IFAT performed by using confocal laser scanning microscopy. Methanol-fixed smears of the B. microti-infected erythrocytes were incubated with MAb 2-1E. The MAb-antigen reaction (green) was visualized with the FITC-conjugated secondary antibody. Bars = 5 μm.

FIG. 3.

(A) Deduced amino acid sequence encoded by the MRA gene (GenBank accession number AB079857). The sequence region showing significant identity to the sequence encoded by the BMN 1-15 gene is indicated by underlining. (B) Alignment of the deduced amino acid sequence encoded by the MRA gene with the amino acid sequence of BMN 1-15 of B. microti (GenBank accession number AF206525). Amino acid gaps are indicated by dashes, amino acid identities are indicated by colons, and conservative changes are indicated by dots.

FIG. 4.

(A) Southern blot analyses. The B. microti genomic DNA was digested with HindIII (lane 1), PstI (lane 2), XbaI (lane 3), or EcoRI (lane 4), and the separated DNA fragments were hybridized with the MRA gene probe. The positions of λ HindIII DNA size markers (in kilobase pairs) are indicated on the left. (B) PCR amplification of the MRA gene in the DNA extracted from normal blood (lane 1) or B. microti-infected blood (lane 2) and cDNA clone of the MRA gene (lane 3). Lane M contained λ HindIII DNA size markers.

FIG. 5.

(A) IFAT. Methanol-fixed smears of AcMRA-infected (panel a) or AcFB-D-infected (panel b) Sf9 cells were incubated with immune serum collected from a B. microti-infected mouse. The MAb-antigen reaction (white) was visualized with the FITC-conjugated secondary antibody.

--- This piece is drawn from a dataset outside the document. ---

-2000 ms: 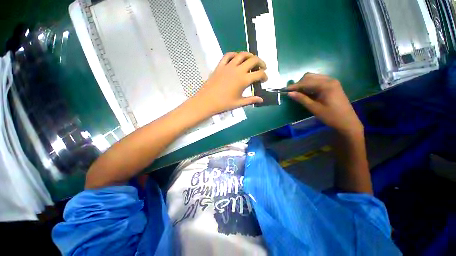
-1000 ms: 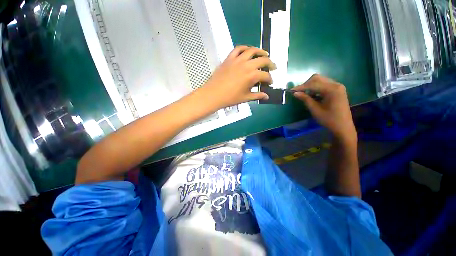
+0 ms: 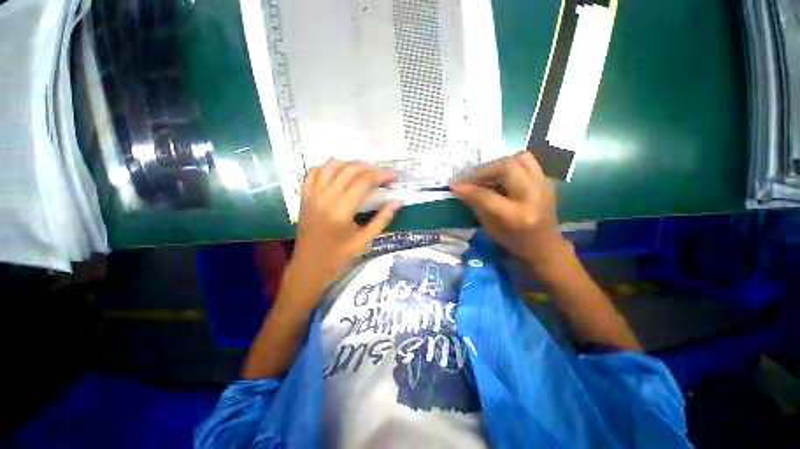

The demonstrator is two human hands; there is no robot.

Bars = 20 μm. (B) Western blot analyses. The antigens prepared from noninfected (lane 1), AcMRA-infected (lane 2), or AcFB-D-infected (lane 3) Sf9 cell lysate or purified B. microti lysate (lane 4) were reacted with MAb 2-1E and visualized with an ECL kit. The positions of the molecular mass standards (in kilodaltons) are indicated on the left.

FIG. 6.

IFAT performed by using confocal laser scanning microscopy. Methanol-fixed smears of B. microti-infected erythrocytes were incubated with immune sera of the MRA (a) or FB-D (b) group. The MAb-antigen reaction (green) was visualized with the FITC-conjugated secondary antibody. Bar = 5 μm (a) or 10 μm (b).

FIG. 7.

Vaccine efficacy of the recombinant MRA against B. microti challenge. The five mice in the MRA group and the five mice in the FB-D group were immunized three times with AcMRA-infected cell lysate and AcFB-D-infected cell lysate, respectively, while the control group did not receive any immunogen. After challenge with 1 × 10⁷ B. microti-infected erythrocytes, the developmental parasitemia in each group was monitored daily by examining blood smears periodically prepared from blood from the tail veins. Each symbol indicates the mean, and the error bars indicate the standard errors. The asterisks indicate the days on which there was a significant difference (P < 0.05) between the MRA and FB-D groups. The data are representative of two separate experiments.